Taking the listing below, restate word for word each line from the line with "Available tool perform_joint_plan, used" to the line with "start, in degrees", ends included, and stop there.

*** RECORD EXCERPTS ***

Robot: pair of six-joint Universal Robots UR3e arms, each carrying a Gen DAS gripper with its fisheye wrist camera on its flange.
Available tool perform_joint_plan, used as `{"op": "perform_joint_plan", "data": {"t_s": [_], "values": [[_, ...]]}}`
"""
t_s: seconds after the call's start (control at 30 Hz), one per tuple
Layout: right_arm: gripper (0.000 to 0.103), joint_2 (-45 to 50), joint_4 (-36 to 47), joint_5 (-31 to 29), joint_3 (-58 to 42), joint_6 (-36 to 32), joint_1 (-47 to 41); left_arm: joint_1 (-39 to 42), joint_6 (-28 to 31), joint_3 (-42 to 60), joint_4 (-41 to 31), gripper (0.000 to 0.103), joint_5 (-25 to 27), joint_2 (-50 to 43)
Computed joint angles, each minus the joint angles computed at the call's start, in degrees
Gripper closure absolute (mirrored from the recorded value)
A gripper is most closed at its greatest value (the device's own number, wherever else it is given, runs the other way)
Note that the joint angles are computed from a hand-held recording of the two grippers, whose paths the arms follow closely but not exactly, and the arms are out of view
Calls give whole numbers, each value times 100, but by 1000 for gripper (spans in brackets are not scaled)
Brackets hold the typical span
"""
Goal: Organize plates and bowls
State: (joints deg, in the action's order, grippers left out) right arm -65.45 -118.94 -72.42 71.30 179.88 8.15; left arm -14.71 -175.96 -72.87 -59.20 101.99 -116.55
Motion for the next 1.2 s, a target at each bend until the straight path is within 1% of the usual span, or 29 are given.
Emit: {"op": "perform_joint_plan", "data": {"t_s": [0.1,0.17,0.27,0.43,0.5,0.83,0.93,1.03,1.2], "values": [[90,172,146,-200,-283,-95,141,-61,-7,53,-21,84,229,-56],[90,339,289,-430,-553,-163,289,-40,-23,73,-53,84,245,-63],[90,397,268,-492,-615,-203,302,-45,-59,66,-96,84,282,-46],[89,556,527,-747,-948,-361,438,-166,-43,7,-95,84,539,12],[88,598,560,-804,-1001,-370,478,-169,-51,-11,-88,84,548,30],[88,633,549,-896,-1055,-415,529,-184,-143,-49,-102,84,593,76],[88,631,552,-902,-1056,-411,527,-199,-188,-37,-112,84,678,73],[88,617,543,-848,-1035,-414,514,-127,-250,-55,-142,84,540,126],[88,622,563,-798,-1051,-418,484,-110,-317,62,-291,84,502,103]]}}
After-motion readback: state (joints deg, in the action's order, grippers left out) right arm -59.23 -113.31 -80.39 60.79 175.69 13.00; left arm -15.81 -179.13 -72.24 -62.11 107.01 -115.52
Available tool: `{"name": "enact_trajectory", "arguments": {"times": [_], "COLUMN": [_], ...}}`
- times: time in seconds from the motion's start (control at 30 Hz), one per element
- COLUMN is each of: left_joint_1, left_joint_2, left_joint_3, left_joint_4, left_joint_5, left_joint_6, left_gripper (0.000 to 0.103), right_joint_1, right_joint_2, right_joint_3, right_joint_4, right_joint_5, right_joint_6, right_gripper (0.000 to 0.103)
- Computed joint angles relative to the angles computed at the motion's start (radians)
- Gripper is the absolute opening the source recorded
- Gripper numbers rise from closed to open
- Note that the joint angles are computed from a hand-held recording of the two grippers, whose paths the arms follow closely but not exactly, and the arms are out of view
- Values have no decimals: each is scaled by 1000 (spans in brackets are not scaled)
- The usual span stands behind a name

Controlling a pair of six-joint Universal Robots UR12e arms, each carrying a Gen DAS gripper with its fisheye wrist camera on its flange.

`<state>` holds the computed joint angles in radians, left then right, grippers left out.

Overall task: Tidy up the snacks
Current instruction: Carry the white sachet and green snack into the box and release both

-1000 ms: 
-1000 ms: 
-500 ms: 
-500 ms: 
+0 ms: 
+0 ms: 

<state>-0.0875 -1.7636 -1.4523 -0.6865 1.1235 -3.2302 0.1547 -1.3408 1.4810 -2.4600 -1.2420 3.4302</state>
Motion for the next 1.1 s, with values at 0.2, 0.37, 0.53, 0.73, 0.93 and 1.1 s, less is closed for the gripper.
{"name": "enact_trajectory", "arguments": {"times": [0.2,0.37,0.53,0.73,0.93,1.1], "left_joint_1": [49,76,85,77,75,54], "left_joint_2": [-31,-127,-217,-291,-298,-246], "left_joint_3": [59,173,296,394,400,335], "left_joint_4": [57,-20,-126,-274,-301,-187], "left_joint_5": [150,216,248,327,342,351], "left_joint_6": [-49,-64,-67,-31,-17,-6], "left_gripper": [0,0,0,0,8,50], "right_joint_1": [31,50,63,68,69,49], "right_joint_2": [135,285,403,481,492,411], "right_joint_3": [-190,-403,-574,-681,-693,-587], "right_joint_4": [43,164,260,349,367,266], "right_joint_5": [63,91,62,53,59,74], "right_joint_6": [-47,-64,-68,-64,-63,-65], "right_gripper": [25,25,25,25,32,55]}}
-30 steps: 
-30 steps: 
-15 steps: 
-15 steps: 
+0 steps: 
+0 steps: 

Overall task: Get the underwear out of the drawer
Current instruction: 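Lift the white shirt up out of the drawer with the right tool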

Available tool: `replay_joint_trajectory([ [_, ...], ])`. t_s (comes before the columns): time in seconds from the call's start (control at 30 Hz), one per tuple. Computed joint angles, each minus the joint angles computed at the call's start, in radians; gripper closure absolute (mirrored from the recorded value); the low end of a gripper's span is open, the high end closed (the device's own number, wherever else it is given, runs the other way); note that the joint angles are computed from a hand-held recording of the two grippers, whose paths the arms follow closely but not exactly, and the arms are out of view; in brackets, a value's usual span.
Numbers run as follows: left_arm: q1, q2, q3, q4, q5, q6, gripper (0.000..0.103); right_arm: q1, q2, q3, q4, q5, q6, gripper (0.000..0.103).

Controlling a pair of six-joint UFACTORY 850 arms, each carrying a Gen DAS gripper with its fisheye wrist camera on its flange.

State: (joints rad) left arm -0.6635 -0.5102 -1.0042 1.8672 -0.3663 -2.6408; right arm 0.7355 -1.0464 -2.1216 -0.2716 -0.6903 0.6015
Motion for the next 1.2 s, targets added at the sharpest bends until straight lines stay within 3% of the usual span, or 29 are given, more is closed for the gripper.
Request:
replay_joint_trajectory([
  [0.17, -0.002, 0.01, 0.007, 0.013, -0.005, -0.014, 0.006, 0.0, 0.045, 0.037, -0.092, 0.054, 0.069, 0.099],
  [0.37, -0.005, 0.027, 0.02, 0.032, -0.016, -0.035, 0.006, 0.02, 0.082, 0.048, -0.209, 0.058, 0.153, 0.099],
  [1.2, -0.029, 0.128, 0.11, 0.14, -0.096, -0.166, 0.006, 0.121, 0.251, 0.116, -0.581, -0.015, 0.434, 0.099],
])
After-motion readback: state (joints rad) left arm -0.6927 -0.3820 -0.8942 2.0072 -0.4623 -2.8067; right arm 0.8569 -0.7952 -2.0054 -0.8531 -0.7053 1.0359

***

ANSWER BOX
Available tool perform_joint_plan, used as `{"op": "perform_joint_plan", "data": {"t_s": [_], "values": [[_, ...]]}}`
"""
t_s: seconds after the call's start (control at 30 Hz), one per tuple
Layout: right_arm: gripper (0.000 to 0.103), joint_2 (-45 to 50), joint_4 (-36 to 47), joint_5 (-31 to 29), joint_3 (-58 to 42), joint_6 (-36 to 32), joint_1 (-47 to 41); left_arm: joint_1 (-39 to 42), joint_6 (-28 to 31), joint_3 (-42 to 60), joint_4 (-41 to 31), gripper (0.000 to 0.103), joint_5 (-25 to 27), joint_2 (-50 to 43)
Computed joint angles, each minus the joint angles computed at the call's start, in degrees

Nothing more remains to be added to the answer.